EXERCISE INSTRUCTIONS
Write the entries out exactly. Any images they hold stay out of the copy.

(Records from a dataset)
----------

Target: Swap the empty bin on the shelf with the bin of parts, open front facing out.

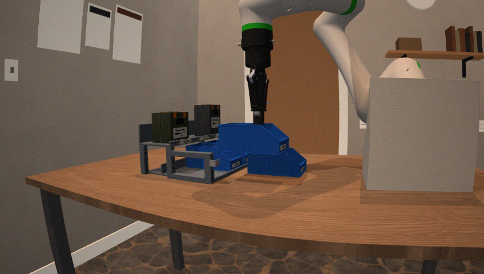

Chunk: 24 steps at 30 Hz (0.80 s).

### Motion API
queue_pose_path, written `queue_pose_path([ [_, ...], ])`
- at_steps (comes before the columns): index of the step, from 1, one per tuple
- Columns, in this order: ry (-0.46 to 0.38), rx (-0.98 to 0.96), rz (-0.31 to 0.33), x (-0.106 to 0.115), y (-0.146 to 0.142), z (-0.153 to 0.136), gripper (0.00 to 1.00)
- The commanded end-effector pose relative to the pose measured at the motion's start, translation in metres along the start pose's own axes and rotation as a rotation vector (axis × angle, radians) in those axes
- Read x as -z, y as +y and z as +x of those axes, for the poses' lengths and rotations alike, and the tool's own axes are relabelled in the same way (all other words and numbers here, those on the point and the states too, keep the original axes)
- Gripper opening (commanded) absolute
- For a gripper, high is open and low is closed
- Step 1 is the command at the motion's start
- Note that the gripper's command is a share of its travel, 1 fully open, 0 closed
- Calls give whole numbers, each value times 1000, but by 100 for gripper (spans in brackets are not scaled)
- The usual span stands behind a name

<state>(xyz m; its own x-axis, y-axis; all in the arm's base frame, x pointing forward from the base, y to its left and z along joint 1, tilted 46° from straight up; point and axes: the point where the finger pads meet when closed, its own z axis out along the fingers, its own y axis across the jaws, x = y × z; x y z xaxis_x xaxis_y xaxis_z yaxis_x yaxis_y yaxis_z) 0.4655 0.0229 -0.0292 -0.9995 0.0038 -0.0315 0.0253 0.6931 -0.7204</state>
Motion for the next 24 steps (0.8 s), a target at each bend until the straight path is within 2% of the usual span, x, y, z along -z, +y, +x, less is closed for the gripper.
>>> queue_pose_path([
  [1, -2, 0, 0, 1, -1, 0, 10],
  [12, -2, 0, 0, 1, -27, 2, 10],
  [17, -2, 0, 0, 1, -57, 6, 10],
  [24, -2, 0, 0, 1, -113, 12, 10],
])
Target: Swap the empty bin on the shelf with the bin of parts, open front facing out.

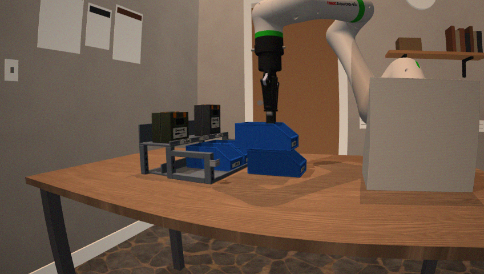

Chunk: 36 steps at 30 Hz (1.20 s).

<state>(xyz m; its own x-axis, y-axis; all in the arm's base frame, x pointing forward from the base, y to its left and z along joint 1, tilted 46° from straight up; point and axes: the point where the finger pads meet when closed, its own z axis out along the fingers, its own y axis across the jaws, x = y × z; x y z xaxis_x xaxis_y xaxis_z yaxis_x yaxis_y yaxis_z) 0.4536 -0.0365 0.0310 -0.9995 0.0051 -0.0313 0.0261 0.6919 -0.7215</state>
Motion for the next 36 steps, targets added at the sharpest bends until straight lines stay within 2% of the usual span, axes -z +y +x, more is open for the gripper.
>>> queue_pose_path([
  [1, -3, 1, -2, 1, -29, 2, 10],
  [2, -3, 1, -2, 1, -29, 2, 10],
  [11, -3, 1, -2, 1, -108, 11, 10],
  [17, -3, 1, -2, 1, -151, 15, 10],
  [19, -3, 1, -2, 1, -151, 15, 10],
  [26, -3, 1, -2, 1, -178, 18, 10],
  [36, -3, 1, -2, 1, -182, 19, 10],
])
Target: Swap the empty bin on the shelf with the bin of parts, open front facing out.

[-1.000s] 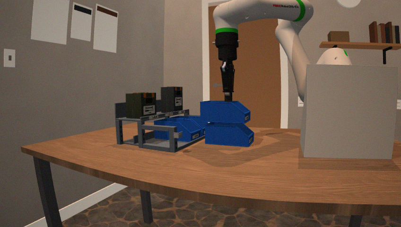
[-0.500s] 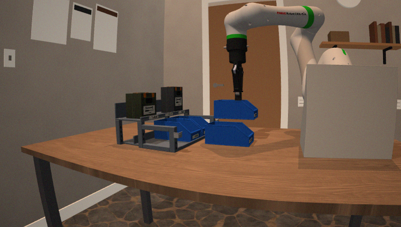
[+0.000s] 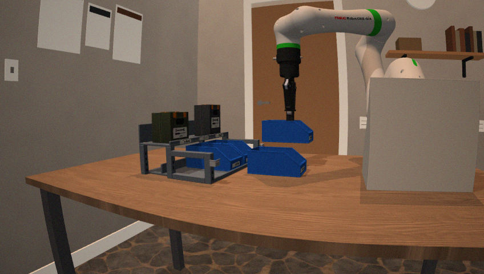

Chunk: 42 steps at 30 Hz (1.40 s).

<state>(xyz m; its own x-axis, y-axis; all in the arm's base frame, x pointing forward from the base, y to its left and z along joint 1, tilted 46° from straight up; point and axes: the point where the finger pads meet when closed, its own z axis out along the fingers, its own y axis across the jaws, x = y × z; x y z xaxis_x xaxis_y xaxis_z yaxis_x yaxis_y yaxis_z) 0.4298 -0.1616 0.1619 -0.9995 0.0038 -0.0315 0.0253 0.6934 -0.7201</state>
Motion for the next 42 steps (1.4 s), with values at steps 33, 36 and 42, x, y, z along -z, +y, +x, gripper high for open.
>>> queue_pose_path([
  [33, -2, 0, 0, -38, 0, -1, 10],
  [36, -2, 0, 0, -45, 0, -1, 10],
  [42, -2, 0, 0, -61, 0, -1, 10],
])
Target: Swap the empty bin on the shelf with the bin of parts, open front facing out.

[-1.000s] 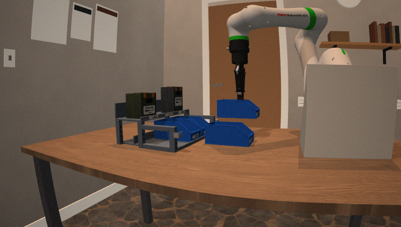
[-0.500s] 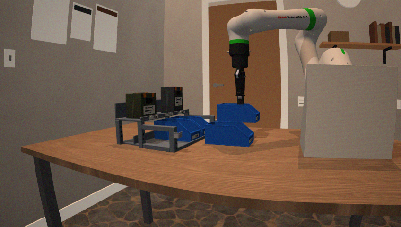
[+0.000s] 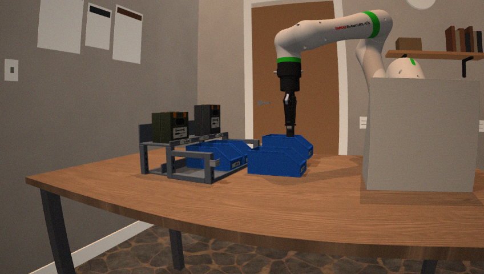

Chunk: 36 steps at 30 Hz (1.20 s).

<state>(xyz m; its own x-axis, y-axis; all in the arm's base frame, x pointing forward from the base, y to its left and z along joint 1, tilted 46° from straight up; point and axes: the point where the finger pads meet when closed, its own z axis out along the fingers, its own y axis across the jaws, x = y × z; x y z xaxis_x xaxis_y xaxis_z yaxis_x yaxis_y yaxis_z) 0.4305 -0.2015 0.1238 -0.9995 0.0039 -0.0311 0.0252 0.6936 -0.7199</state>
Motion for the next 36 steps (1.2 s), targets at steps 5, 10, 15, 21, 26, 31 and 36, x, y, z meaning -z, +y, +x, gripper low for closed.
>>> queue_pose_path([
  [5, -2, 0, 0, -16, 0, -1, 10],
  [10, -2, 0, 0, -20, 0, -1, 10],
  [15, -2, 0, 0, -22, 0, -1, 10],
  [21, -2, 0, 0, -23, 0, -1, 10],
  [26, -2, 0, 0, -23, 0, -1, 10],
  [31, -2, 0, 0, -23, 0, -1, 10],
  [36, -2, 0, 0, -24, 0, -1, 10],
])
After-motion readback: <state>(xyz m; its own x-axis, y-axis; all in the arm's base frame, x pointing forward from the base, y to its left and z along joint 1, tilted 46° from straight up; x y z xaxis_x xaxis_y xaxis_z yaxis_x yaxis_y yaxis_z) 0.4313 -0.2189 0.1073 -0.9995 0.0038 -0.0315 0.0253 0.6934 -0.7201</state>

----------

ANSWER TO THE EXERCISE
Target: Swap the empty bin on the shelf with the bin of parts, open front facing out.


Chunk: 24 steps at 30 Hz (0.80 s).

### Motion API
queue_pose_path, written `queue_pose_path([ [_, ...], ])`
- at_steps (comes before the columns): index of the step, from 1, one per tuple
- Columns, in this order: ry (-0.46 to 0.38), rx (-0.98 to 0.96), rz (-0.31 to 0.33), x (-0.106 to 0.115), y (-0.146 to 0.142), z (-0.153 to 0.136), gripper (0.00 to 1.00)
- The commanded end-effector pose relative to the pose measured at the motion's start, translation in metres along the start pose's own axes and rotation as a rotation vector (axis × angle, radians) in those axes
- Read x as -z, y as +y and z as +x of those axes, for the poses' lengths and rotations alike, and the tool's own axes are relabelled in the same way (all other words and numbers here, those on the point and the states too, keep the original axes)
- Gripper opening (commanded) absolute
- For a gripper, high is open and low is closed
- Step 1 is the command at the motion's start
- Note that the gripper's command is a share of its travel, 1 fully open, 0 closed
- Calls give whole numbers, each value times 1000, but by 100 for gripper (spans in brackets are not scaled)
- The usual span stands behind a name

<state>(xyz m; its own x-axis, y-axis; all in the arm's base frame, x pointing forward from the base, y to its left and z along joint 1, tilted 46° from straight up; point and axes: the point where the finger pads meet when closed, its own z axis out along the fingers, its own y axis across the jaws, x = y × z; x y z xaxis_x xaxis_y xaxis_z yaxis_x yaxis_y yaxis_z) 0.4655 0.0229 -0.0292 -0.9995 0.0038 -0.0315 0.0253 0.6931 -0.7204</state>
Motion for the next 24 steps (0.8 s), a target at each bend until the straight path is within 2% of the usual span, x, y, z along -z, +y, +x, less is closed for the gripper.
>>> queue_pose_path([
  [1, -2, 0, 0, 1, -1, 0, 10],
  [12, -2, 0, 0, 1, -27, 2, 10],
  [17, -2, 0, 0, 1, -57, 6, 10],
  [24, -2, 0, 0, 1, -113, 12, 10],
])
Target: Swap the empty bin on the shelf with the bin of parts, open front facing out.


Chunk: 36 steps at 30 Hz (1.20 s).

<state>(xyz m; its own x-axis, y-axis; all in the arm's base frame, x pointing forward from the base, y to its left and z along joint 1, tilted 46° from straight up; point and axes: the point where the finger pads meet when closed, its own z axis out along the fingers, its own y axis across the jaws, x = y × z; x y z xaxis_x xaxis_y xaxis_z yaxis_x yaxis_y yaxis_z) 0.4536 -0.0365 0.0310 -0.9995 0.0051 -0.0313 0.0261 0.6919 -0.7215</state>
Motion for the next 36 steps, targets added at the sharpest bends until straight lines stay within 2% of the usual span, axes -z +y +x, more is open for the gripper.
>>> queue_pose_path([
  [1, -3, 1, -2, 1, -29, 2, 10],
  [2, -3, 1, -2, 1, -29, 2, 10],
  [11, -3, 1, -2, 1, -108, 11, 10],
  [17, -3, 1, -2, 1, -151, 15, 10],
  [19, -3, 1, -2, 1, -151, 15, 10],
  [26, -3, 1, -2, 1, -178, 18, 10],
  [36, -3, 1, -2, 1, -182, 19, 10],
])
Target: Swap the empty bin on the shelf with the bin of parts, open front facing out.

[-1.000s] 
[-0.500s] 
[+0.000s] 

Chunk: 42 steps at 30 Hz (1.40 s).

<state>(xyz m; its own x-axis, y-axis; all in the arm's base frame, x pointing forward from the base, y to its left and z along joint 1, tilted 46° from straight up; point and axes: the point where the finger pads meet when closed, its own z axis out along the fingers, its own y axis across the jaws, x = y × z; x y z xaxis_x xaxis_y xaxis_z yaxis_x yaxis_y yaxis_z) 0.4298 -0.1616 0.1619 -0.9995 0.0038 -0.0315 0.0253 0.6934 -0.7201</state>
Motion for the next 42 steps (1.4 s), with values at steps 33, 36 and 42, x, y, z along -z, +y, +x, gripper high for open.
>>> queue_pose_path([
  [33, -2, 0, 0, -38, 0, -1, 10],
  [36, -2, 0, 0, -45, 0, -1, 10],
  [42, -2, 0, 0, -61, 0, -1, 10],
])
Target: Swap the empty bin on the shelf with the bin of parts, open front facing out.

[-1.000s] 
[-0.500s] 
[+0.000s] 

Chunk: 36 steps at 30 Hz (1.20 s).

<state>(xyz m; its own x-axis, y-axis; all in the arm's base frame, x pointing forward from the base, y to its left and z along joint 1, tilted 46° from straight up; point and axes: the point where the finger pads meet when closed, its own z axis out along the fingers, its own y axis across the jaws, x = y × z; x y z xaxis_x xaxis_y xaxis_z yaxis_x yaxis_y yaxis_z) 0.4305 -0.2015 0.1238 -0.9995 0.0039 -0.0311 0.0252 0.6936 -0.7199</state>
Motion for the next 36 steps (1.2 s), targets at steps 5, 10, 15, 21, 26, 31 and 36, x, y, z meaning -z, +y, +x, gripper low for closed.
>>> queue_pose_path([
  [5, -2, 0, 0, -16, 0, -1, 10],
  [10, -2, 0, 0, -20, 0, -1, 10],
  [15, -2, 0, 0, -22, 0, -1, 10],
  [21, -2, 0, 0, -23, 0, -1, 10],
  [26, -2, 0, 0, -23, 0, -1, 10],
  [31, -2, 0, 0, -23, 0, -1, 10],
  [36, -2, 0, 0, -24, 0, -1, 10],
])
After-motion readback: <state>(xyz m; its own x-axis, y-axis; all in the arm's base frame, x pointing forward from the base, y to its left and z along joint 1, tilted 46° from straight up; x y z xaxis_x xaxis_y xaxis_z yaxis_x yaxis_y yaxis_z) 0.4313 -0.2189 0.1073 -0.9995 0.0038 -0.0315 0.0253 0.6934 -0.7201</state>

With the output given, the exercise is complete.